Subgroup 1.

For each prefix, let's iterate through pairs of numbers that will differ. After that, we will remove them from the arrays and count how many operations are needed to make the arrays equal. The number of operations is equal to the sum of elements in the first array minus the sum of elements in the second array. And they can only be equalized if for each $$$i$$$ it holds that $$$a_i \geq b_i$$$. This solution works in $$$O(n^4)$$$.

Subgroup 2.

Let's improve the solution of the previous subgroup. We want to remove one element from both arrays so that the difference between them is as large as possible. Let's sort both prefixes. Notice that if we can remove $$$a_i$$$ and $$$b_j$$$, then we can also remove $$$a_{i - 1}$$$ and $$$b_j$$$, as well as $$$a_i$$$ and $$$b_{j + 1}$$$. Then we don't need to iterate through $$$O(n^2)$$$ pairs for removal, but we can iterate through the elements of the first array, and find the element of the second array by moving a pointer. This solution works in $$$O(n^3)$$$.

Subgroup 3.

Let's further improve the solution of the previous subgroup. We need to check the condition $$$a_i \geq b_i$$$ faster. To do this, we need to notice that the $$$b_i$$$ element is compared either with $$$a_i$$$ or with $$$a_{i+1}$$$. Moreover, both prefixes will be divided into $$$O(1)$$$ segments, in which comparisons of one of two types need to be made. Let's precalculate with prefix sums whether the comparisons of each type are satisfied, after which the correctness check can be performed in $$$O(1)$$$. This solution works in $$$O(n^2 \log n)$$$.

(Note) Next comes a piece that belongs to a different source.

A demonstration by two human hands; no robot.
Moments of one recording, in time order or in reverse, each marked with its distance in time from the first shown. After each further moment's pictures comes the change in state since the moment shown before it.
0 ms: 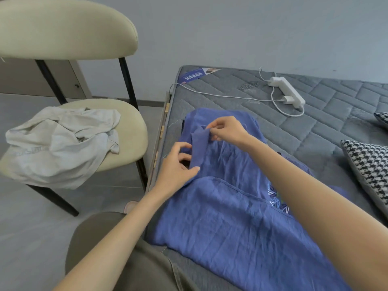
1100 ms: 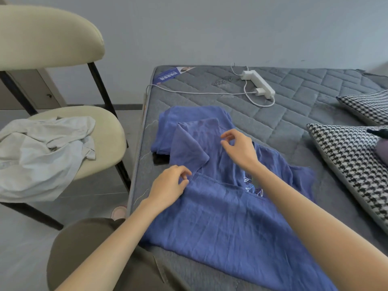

Ideas for the complete solution.

Let's look at the two arrays as a set of segments $$$[b_i, a_i]$$$. Notice that it is never beneficial for the final answer to have $$$a_i < b_i$$$. Then let's see what the final answer will look like. Remove all indices for which $$$a_i = b_i$$$. Sort the remaining numbers in ascending order of $$$a_i$$$, then $$$a_1 \leq a_2 \leq \ldots \leq a_n$$$ and $$$b_1 < a_1, b_2 < a_2, \ldots b_n < a_n$$$. It is easy to understand that we need to remove $$$a_n$$$ and $$$b_1$$$.

What conditions should the segments satisfy so that after removing $$$a_n$$$ and $$$b_1$$$ everything is valid? $$$b_2 \leq a_1, b_3 \leq a_2, \ldots, b_n \leq a_{n - 1}$$$. If we talk about this in terms of segments, this means that they all form a connected component. Then the answer is the sum of the lengths of the segments minus the length in coordinates of the longest component.

Subgroup 4-5.

Using this, it can be understood that the answer in subgroup 4 is equal to the sum of the lengths of the segments minus the length of the longest segment. For the fifth group, it is necessary to maintain the current component, and when possible, expand it and remember the longest component before that.

Complete solution.

In the implementation of the complete solution, let's maintain the current segment components. When moving to a new prefix, we need to be able to merge these components if they intersect with the new segment. All this can be easily maintained in std::set. The time complexity of the solution is $$$O(n \log n)$$$.